• BAIER: So Wednesday is we have to do it, but Thursday is maybe a trigger will work, but it will lead to a public option.

    KRAUTHAMMER: It a perfect example of the incoherence on the Democrats on all of this. And she is reflecting the president's incoherence.

    On the one hand, here we are eight months into this administration, three months into a really active, vigorous debate on health care, and two days before the president's great speech, nobody has any idea what's in it, and even he problem hi doesn't. So, on the one hand he's saying we're in a crisis and we have to act and it has to be done by last August, and then he doesn't even know as of today what it is, and he's asking immediate action on something that he doesn't even know about. That's number one.

    But secondly, underlying all this is unease about his intentions. Obama is a man who believes in the government-run system. He has said that several years ago. He has now disavowed it.
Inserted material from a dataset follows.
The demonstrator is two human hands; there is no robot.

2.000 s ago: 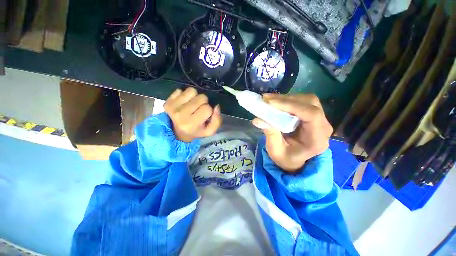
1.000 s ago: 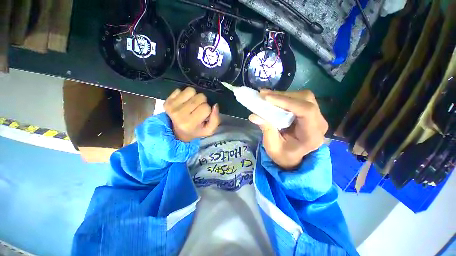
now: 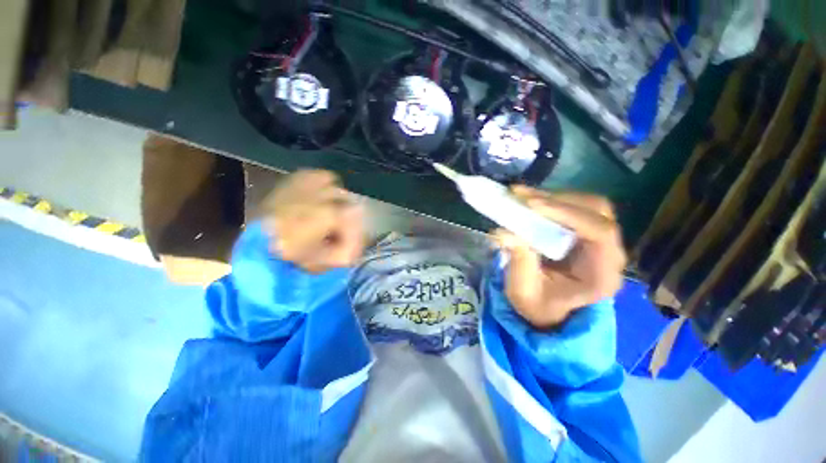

Bt clearly people understand that the public option is a way to achieve ultimately a government-run system.

    BAIER: A single payer system.

    KRAUTHAMMER: A single payer system, but he can't admit it, because in America it is not going to happen. He himself has said that tactically you can't be in favor of a single-payer system.

    He also says he will never talk about rationing. But he has said it in public and he has said it in interviews and he says it in private, troubles about the hip replacement his grandmother had when she was very sick and ill and terminal. He clearly thinks about rationing. He thinks it's important, but, again, he can't say it. So in his heart of hearts, he believes in a national system and he believes in rationing, but he has to deny it, and that's why people worry about incoherence and disingenuousness.

    BAIER: Fred?

    BARNES: The White House says what they need to do is reframe the debate over health care. They're going to have better arguments for it, and so on.

    But the problem is not the debate. The problem is the bill. There's enough known about the bill — I mean, there are different bills that have passed, so it's unclear. Charles is right about the real specifics. But we know in the House, the bill has passed the three House committees that there is the public option in it and there are a lot of other things that the public doesn't like and they don't trust.

    Poll after poll shows the same thing. They think it's going to cost them more, their insurance, it's — they'll wind up with worse care, it will cause taxes to go up, it will increase the deficit at the same time. So they have thought all that.

    He has got to come up with a new bill if he wants to get one passed, one completely different. And what he talked about today in Cincinnati in talking about health care sounded like — it is not even new arguments, and it's the same old bill.

    That bill is the problem. His arguments haven't been good either, but mainly because the bill is bad.

    BAIER: Should we expect something surprising Wednesday night, Mort?

    KONDRACKE: What I expect — he's got — this is the highest stake speech of his presidency, I think. This is the equivalent of the post Jeremiah Wright speech during the campaign. If he doesn't regain the initiative here and he loses health care, which is his signature issue with an overwhelmingly Democratic Congress, his presidency is headed for failure.

    It's not necessarily terminal, because after all, Bill Clinton survived this kind of thing, but it is a very bad sign for him. So it's a big speech.

    KRAUTHAMMER: The surprise on Wednesday will be if he achieves coherence.